Use Case: Moving cursor to end of inline-level structured document tag and getting currently selected structured document tag.

doc = aw.Document("input.docx")
builder = aw.DocumentBuilder(doc)

# Move to the end of the second structured document tag.
builder.move_to_structured_document_tag(1, -1)

builder.write(" Text at end of structured document tag.")

# Get currently selected structured document tag.
builder.current_structured_document_tag.color ="output.docx")

Added new public method List.has_same_template

Related issue: WORDSNET-24142

A new List.has_same_template public method has been added:

class List:
    def has_same_template(self, other: List) -> bool:
        """Returns True if the current list and the given list are created from the same template."""

Use Case: Explains how to work with List.has_same_template.

list1 = document.lists[0]
list2 = document.lists[1]
list3 = document.lists[2]

if list1.has_same_template(list2):
    print("These lists have the same list template.")

if not list2.has_same_template(list3):
    print("These lists have different list templates.")

Obsolete LoadOptions.flat_opc_xml_mapping_only and SaveOptions.flat_opc_xml_mapping_only options were removed

Related issue: WORDSNET-21455

These options caused unexpected side-effects and decided to be removed eventually. Instead, it was suggested to convert the mapped document to FlatOpc file format directly.
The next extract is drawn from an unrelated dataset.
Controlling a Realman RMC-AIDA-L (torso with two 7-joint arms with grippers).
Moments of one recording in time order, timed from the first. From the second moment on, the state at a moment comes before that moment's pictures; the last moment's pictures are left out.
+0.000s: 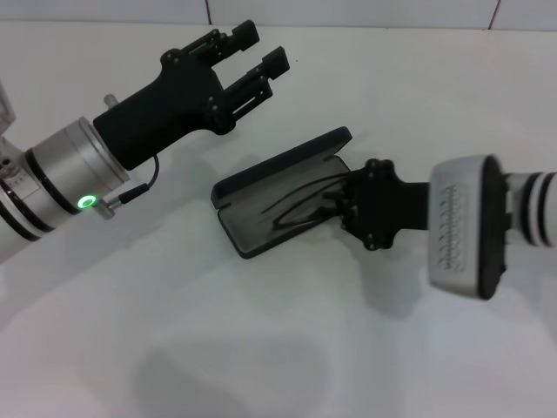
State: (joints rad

This approach has no side-effect and provides better output.

SaveOptions.update_sdt_content default value changed and marked as obsolete.

Related issue: WORDSNET-24030

Default value of SaveOptions.update_sdt_content has been changed to False to follow MS Word behavoir, MS Word does not update content of common (not mapped) SDT from SDT values.

Also we decided to remove this option later as it causes unexpected side-effects similar to flat_opc_xml_mapping_only load/save option.

Instead we going to provide new method which should be called explicitly to update SDT content according to the values.